(Misir’dan Çikis 13:3-22.)

Kutsallasma konusunun benim mutlak ya da konumsal olarak adlandirdigim yanini gözden geçirdik. Simdi kutsallasmanin uygulamali ya da ilerleyen görünümünü inceleyecegiz. Konumsal görünümün mevcut oldugunu bilmek çok önemlidir, ve sonra uygulamali görünüm bunun mantikli bir ardilligidir. Ama önce konumsal görünüm gerçegini kavramadikça bir kutsalin, kutsallasmanin uygulamali yanina geçis yapabilmesi asla mümkün olmaz. Tanri’nin önünde kurtulus temeli üzerinde yeni bir yere sahibim. Ve bu yer, Mesih’in yeridir. Daha azi degil. Tanri’nin yargisini çarmihta üstlenmis olan Mesih, sizin ve benim Tanri’dan olan uzakligimizin ölçüsü idi. O, günah yapildigi ve tanri günahi çarmihta O’nun bedeninde yargiladigi zaman, bu uzaklik kalkti. Kendi yüreginizin ne kadar kötü oldugunu yüreginize bakarak hiç bir zaman ögrenemezsiniz. Eger bir zamanlar bulundugu yerdeki Mesih’e bakarsam, günahlari üstlendigini ve günah yapildigini ve Tanri’nin yargisina ugradigini, ve Tanri tarafindan tamamen terk edilip birakildigini ve kefaret isi aninda çektigi derin acilari görürüm, ve iste o zaman suçlu bir günahkar olarak Tanri’dan ne kadar uzak oldugumun ölçüsünü anlamis olurum. Ve simdi O’nu Tanri’nin saginda Tanri’nin tüm iyilik ve sevgisi içinde gördügüm zaman, Tanri’ya olan yakinligimin ölçüsünü ögrenirim. Benim O’nda kim oldugumun farkina varirim.

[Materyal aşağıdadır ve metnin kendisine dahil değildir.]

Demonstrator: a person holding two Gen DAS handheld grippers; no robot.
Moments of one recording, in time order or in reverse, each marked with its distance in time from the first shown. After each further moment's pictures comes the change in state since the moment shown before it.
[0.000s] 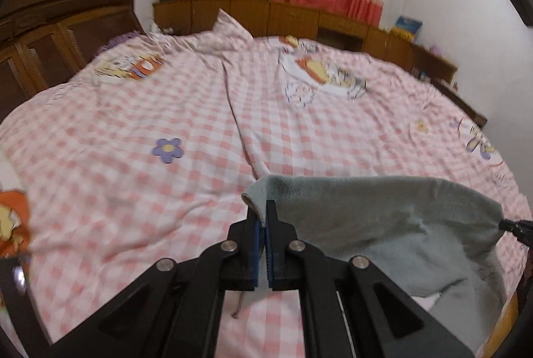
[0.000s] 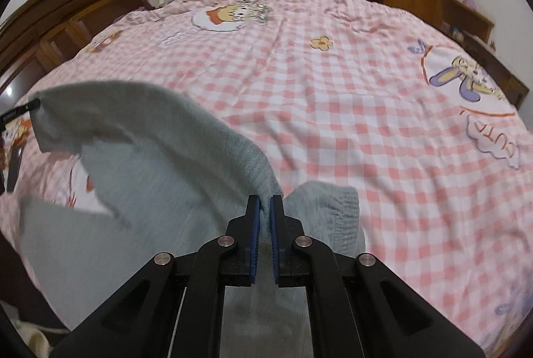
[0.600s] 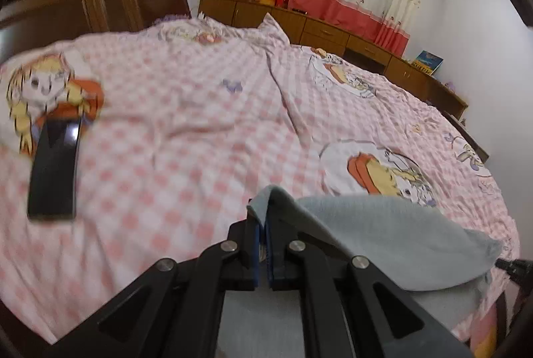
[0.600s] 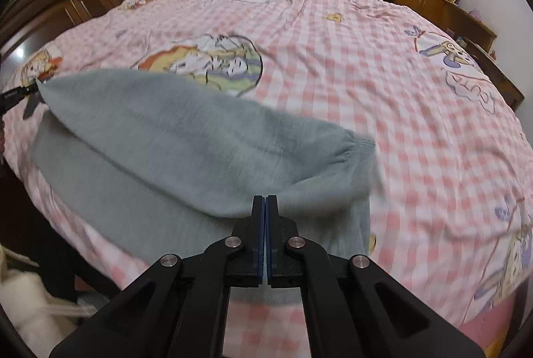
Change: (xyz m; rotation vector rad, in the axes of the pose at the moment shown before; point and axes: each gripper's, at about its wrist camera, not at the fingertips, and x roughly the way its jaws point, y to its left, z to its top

Su noktayi net bir sekilde kavramaniz gerekir: Tanri’nin önündeki kutsalliginiz – olumlu düsünce ile bakildigi zaman – sizin içinizde olup bitene bagli degildir; Mesih’in kim olduguna ve simdi nerede olduguna baglidir. Can, bunu anladigi anda, özgürlügüne kavusur. Iste o zaman eger bu yeni yere, bu yeni yasama ve bu yeni iliskiye sahip çikarsaniz (bu gerçegi tam olarak kavramis oldugunuzu söylemiyorum, ama eger bu yer sizin yeni yeriniz ise), o zaman yeni bir yürüyüse sahip olacaksinizdir.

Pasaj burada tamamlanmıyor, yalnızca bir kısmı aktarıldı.